Below are the entries. Transcribe exactly the lines from the one with "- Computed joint" through the one with "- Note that", ends included, and leave out all others.

> _Supplied material_:

————

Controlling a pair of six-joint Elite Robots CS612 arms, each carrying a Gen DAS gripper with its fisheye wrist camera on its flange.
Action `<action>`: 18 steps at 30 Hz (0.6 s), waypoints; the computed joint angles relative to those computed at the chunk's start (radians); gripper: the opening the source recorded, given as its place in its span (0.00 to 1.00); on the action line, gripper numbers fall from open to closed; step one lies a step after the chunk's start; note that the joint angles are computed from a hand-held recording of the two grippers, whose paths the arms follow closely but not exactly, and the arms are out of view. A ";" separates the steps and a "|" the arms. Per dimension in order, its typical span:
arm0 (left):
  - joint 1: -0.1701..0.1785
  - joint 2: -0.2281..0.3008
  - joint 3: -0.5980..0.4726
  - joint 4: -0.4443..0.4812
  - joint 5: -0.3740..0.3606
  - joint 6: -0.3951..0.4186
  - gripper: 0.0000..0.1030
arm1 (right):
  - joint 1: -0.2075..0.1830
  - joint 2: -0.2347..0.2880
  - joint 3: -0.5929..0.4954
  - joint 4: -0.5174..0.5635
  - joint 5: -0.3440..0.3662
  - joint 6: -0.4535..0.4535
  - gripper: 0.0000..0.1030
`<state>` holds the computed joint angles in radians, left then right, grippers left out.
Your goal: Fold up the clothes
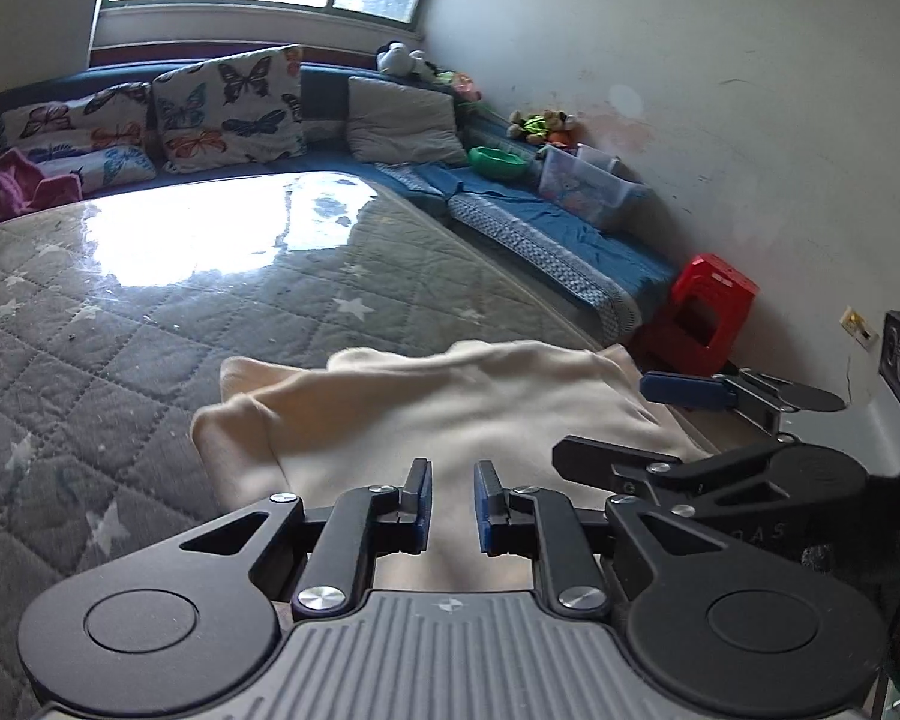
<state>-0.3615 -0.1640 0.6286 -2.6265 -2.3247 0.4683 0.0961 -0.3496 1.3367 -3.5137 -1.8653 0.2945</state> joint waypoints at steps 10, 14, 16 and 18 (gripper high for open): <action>-0.003 -0.054 0.156 -0.123 0.009 0.054 0.16 | 0.054 0.011 0.011 -0.007 -0.152 -0.077 1.00; -0.005 -0.050 0.157 -0.144 0.019 0.059 0.16 | 0.052 0.006 0.008 0.044 -0.154 -0.068 1.00; -0.005 -0.049 0.157 -0.144 0.019 0.056 0.17 | 0.054 0.004 0.011 0.035 -0.173 -0.076 1.00; -0.005 -0.049 0.156 -0.142 0.018 0.054 0.17 | 0.057 0.000 0.021 0.022 -0.208 -0.072 1.00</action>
<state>-0.3667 -0.2134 0.7851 -2.7686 -2.3064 0.5225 0.1528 -0.3495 1.3573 -3.4921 -2.0738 0.2222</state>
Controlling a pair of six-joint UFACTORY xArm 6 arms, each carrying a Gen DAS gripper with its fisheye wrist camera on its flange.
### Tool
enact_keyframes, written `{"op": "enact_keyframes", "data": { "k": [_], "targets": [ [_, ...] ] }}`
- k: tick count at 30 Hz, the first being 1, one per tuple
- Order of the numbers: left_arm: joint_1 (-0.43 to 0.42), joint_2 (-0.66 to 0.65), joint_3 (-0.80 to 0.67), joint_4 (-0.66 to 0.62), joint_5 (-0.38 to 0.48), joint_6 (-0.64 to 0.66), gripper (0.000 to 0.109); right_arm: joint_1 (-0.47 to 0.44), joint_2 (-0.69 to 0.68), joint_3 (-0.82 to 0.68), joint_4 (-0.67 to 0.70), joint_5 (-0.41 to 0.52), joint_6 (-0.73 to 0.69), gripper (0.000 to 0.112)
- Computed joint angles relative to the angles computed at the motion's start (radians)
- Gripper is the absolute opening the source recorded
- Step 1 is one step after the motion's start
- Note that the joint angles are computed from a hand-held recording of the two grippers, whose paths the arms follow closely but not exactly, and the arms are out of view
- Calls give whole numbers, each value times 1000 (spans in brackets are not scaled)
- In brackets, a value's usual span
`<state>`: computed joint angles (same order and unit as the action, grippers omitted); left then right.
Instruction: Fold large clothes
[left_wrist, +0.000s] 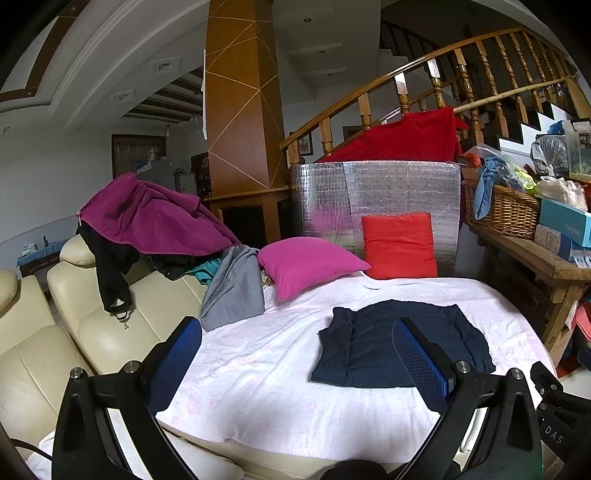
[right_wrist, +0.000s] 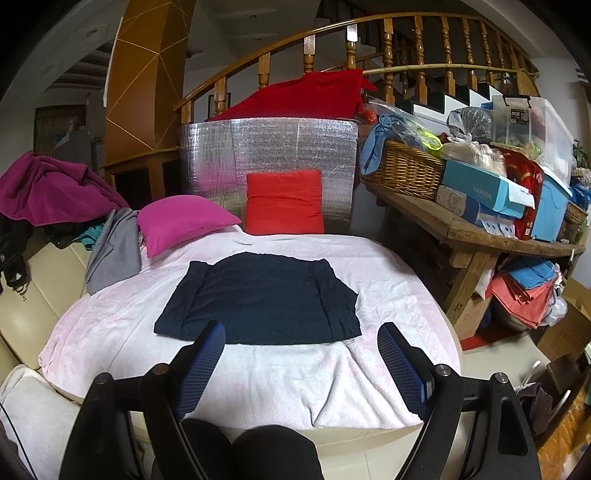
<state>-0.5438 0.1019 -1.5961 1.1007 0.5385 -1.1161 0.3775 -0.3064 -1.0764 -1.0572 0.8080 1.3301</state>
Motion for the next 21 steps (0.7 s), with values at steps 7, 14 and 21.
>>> {"op": "enact_keyframes", "data": {
  "k": [7,14,21],
  "targets": [
    [4,-4,4,2,-6,-3,102,7,2,-6,-8,8,5,87],
    [4,-8,11,-2,-10,2,102,9,1,-9,-2,18,-1,87],
    [11,12,-21,-34,-17,39,102,-9,20,-34,13,13,-27,87]
  ]
}}
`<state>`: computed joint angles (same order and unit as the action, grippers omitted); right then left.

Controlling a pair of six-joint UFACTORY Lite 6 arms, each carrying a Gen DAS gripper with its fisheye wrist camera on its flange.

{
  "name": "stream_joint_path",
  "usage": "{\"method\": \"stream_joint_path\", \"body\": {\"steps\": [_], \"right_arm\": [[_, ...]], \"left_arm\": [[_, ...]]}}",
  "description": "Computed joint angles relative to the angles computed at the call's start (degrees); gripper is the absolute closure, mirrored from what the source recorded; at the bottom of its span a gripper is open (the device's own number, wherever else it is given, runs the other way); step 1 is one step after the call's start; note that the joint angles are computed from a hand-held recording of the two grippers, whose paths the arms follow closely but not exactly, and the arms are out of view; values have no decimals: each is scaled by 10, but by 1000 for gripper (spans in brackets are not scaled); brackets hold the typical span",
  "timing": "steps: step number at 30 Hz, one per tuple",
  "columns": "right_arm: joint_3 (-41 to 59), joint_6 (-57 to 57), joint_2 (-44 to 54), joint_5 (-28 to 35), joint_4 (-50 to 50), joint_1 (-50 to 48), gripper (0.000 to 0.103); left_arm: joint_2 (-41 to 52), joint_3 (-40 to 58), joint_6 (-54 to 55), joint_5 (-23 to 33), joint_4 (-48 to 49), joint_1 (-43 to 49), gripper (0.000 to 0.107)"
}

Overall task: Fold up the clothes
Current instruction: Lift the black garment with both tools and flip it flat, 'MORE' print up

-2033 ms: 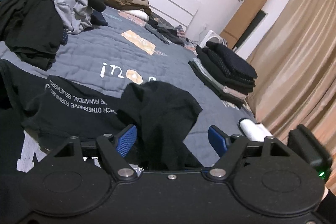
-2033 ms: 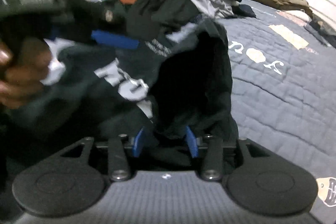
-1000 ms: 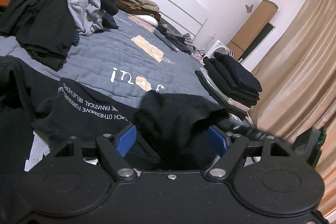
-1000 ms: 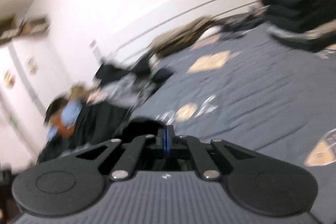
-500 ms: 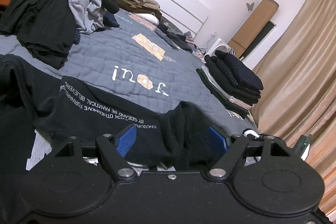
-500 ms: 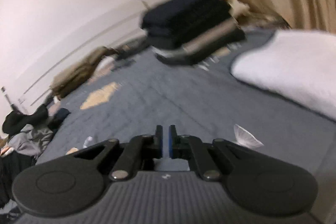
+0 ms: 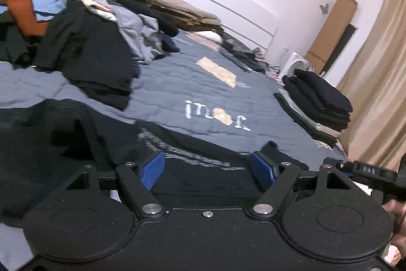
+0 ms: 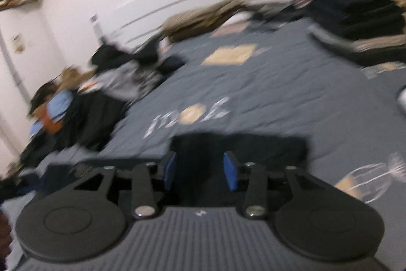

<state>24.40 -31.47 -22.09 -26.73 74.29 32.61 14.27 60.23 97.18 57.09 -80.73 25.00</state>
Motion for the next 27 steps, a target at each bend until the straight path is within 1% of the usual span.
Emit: {"method": "stream_joint_path", "body": {"steps": [2,4,6,8,10,12,13,17,20,21,23,25,27], "right_arm": [[26,42,43,33,-39,10,60],[52,57,85,46,-44,29,58],[70,117,126,64,-101,28,57],[82,156,154,63,-123,43,57],[87,233,173,69,-180,42,56],[88,307,187,72,-228,39,56],[81,325,183,73,-240,36,56],[95,349,213,62,-256,34,55],[103,390,234,61,-288,30,54],[105,402,241,58,-296,29,53],[113,425,255,54,-314,27,52],[124,449,270,50,-335,24,51],[133,471,286,45,-355,24,51]], "left_arm": [[6,10,-2,-8,2,7,32],[16,22,-10,-15,9,11,32],[28,32,-17,-19,21,12,32],[36,35,-17,-24,31,11,32],[50,42,-29,-27,48,6,32],[63,47,-39,-45,59,-2,33],[70,51,-44,-51,64,-5,34],[117,85,-83,-53,74,-3,35],[143,102,-97,-57,70,-3,39],[153,109,-103,-54,69,-2,42],[173,125,-123,-45,69,-4,43],[190,139,-139,-43,66,-7,47],[207,152,-154,-43,63,-11,47]]}}
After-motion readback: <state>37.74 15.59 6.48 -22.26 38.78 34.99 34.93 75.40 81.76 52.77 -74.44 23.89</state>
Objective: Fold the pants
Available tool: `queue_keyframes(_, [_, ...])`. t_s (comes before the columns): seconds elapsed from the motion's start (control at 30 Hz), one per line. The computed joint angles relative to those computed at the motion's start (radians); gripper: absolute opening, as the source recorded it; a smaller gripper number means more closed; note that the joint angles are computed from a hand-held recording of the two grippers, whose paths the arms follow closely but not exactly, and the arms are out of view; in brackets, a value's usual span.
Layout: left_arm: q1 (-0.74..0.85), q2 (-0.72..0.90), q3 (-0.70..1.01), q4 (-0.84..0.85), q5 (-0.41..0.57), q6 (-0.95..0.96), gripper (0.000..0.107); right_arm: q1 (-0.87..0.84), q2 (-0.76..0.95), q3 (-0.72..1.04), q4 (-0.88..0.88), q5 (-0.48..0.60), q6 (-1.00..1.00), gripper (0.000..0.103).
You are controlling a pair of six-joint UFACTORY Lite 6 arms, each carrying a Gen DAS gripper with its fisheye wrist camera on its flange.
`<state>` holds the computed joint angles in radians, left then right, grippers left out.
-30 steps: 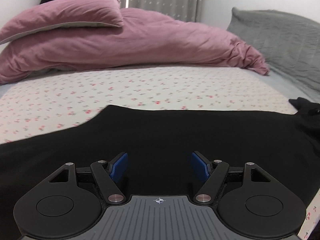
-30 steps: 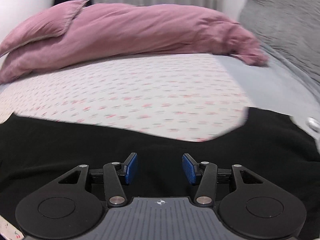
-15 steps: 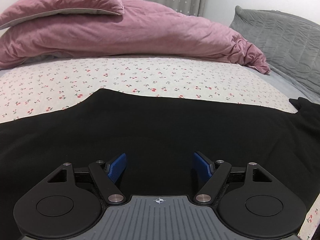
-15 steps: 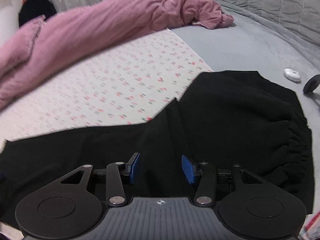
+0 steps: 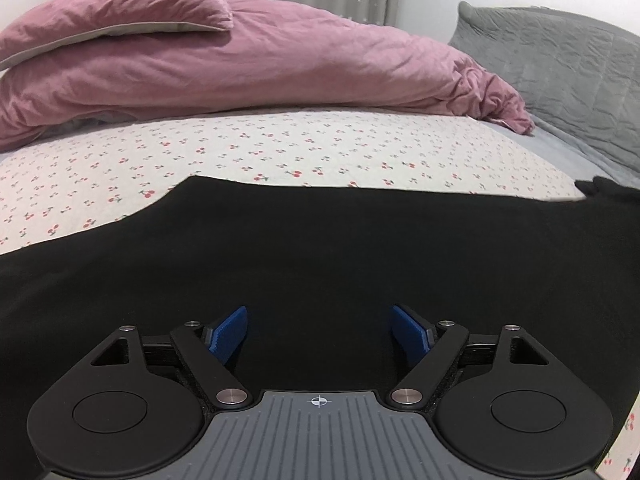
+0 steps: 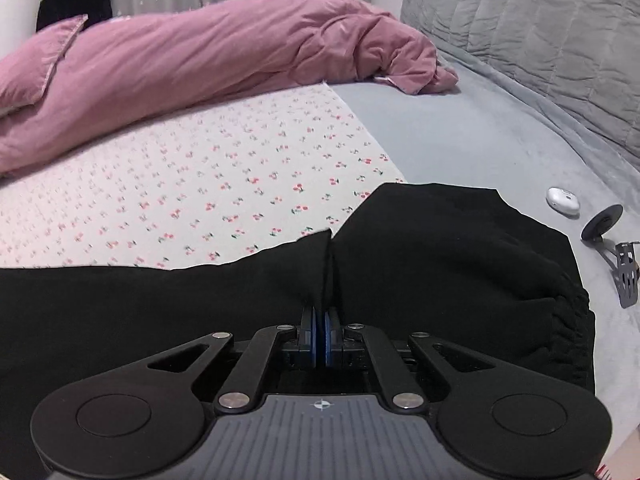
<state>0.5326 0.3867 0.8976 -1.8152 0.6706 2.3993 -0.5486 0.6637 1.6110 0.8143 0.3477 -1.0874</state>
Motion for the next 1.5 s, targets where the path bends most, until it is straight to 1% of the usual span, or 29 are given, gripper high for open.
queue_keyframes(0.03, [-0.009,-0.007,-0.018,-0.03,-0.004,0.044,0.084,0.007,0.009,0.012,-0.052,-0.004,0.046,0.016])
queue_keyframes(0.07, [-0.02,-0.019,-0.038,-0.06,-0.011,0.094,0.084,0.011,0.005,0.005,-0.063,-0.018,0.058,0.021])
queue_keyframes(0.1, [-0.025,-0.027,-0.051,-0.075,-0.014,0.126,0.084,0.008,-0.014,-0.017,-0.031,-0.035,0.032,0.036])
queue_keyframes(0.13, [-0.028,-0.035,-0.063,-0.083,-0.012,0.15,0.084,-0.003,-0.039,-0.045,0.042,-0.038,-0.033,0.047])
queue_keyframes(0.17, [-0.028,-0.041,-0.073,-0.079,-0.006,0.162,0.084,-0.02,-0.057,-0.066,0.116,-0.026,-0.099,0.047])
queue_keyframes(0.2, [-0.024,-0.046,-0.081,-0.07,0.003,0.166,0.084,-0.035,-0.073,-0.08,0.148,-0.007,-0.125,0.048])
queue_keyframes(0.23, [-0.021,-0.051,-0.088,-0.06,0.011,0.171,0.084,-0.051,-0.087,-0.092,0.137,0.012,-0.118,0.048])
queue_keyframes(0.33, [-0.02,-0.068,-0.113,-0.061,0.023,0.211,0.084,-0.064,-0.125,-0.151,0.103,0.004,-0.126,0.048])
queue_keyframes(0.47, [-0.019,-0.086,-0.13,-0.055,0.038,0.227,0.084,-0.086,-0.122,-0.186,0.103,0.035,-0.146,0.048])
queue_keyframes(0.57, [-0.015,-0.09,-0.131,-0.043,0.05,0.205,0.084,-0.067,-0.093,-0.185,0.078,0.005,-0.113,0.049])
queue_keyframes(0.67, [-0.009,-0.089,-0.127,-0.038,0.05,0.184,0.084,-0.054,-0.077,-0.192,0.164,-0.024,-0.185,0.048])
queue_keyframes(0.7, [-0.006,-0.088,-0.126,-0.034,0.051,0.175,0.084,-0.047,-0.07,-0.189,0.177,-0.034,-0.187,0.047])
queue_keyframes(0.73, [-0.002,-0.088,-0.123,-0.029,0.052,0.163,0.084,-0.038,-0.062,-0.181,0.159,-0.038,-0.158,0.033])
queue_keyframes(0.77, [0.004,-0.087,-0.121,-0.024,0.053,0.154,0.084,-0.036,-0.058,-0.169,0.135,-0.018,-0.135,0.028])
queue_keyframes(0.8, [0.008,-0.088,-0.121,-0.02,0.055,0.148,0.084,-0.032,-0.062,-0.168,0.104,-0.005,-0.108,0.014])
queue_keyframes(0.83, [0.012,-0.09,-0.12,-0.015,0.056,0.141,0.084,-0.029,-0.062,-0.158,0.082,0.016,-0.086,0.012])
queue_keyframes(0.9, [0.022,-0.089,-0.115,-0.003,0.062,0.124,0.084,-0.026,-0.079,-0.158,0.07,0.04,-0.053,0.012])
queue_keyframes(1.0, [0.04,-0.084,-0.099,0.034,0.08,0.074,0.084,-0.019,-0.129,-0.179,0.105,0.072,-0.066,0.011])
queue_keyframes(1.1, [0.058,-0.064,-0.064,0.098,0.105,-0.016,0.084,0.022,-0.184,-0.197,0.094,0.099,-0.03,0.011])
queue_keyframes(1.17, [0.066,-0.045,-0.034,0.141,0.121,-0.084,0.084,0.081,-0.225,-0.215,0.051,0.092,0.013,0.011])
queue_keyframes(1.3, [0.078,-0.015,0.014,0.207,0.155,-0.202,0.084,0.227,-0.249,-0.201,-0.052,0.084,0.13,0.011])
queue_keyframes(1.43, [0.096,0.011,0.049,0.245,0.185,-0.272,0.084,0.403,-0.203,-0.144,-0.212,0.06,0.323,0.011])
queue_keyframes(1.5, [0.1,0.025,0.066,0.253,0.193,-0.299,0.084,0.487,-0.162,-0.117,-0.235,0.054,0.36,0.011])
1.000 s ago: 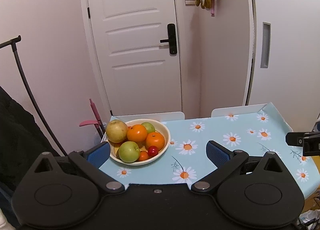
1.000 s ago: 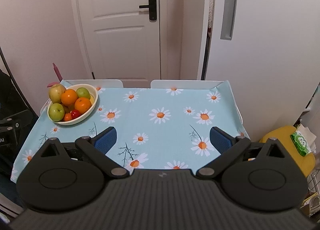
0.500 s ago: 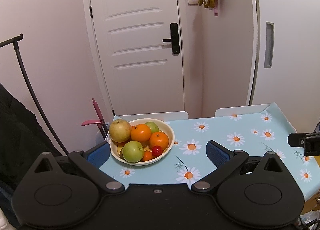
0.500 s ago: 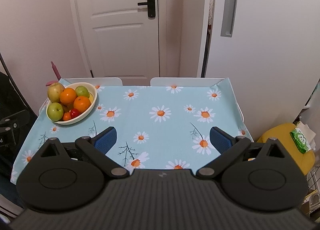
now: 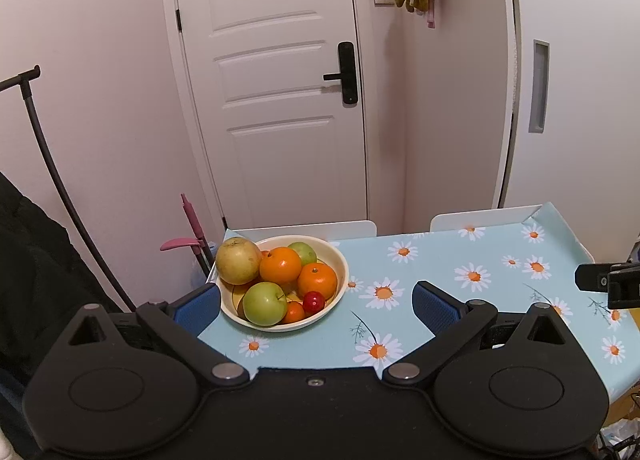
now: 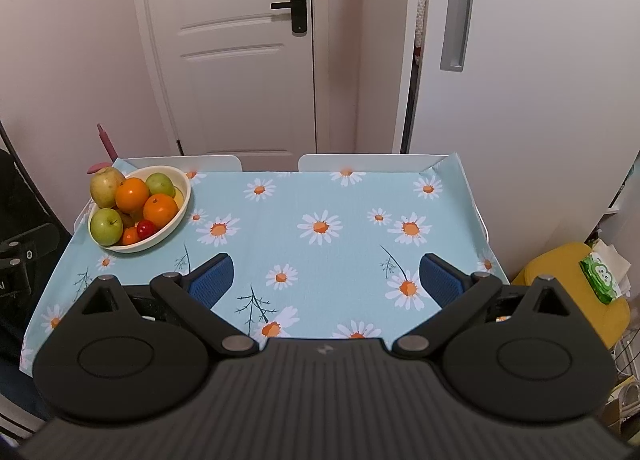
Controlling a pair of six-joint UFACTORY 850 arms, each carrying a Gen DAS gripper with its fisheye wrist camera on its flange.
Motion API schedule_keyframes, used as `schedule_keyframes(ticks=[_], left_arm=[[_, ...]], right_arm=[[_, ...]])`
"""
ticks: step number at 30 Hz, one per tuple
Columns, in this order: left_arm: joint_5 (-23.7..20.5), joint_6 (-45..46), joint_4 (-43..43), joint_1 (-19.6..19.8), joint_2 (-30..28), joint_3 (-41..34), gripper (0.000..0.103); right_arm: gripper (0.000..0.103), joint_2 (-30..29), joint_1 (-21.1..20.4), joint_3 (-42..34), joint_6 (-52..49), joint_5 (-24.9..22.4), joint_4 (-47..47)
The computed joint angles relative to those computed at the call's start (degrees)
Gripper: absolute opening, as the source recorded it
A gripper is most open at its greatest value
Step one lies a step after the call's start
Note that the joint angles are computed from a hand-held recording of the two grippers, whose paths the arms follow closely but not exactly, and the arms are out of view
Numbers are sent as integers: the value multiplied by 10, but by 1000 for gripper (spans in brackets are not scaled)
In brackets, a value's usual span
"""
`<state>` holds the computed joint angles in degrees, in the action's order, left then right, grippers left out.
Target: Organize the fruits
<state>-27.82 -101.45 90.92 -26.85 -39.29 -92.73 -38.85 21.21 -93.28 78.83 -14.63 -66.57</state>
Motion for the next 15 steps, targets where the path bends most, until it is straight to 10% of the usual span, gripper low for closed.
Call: schedule_keyframes(ticks=[15], left_arm=[[12,19,-16,5,-7,-9,103]], right_arm=[[103,-5,1,-8,-19,-5,22]])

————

> _Reply_:
- Computed joint angles relative to the angles computed at the motion's start (radians)
- Gripper is the absolute opening the source recorded
- Step 1 is one step after the motion's start
- Note that the joint angles are computed from a hand-held recording of the two grippers, whose paths the arms follow closely but not exactly, and the arms are out of view

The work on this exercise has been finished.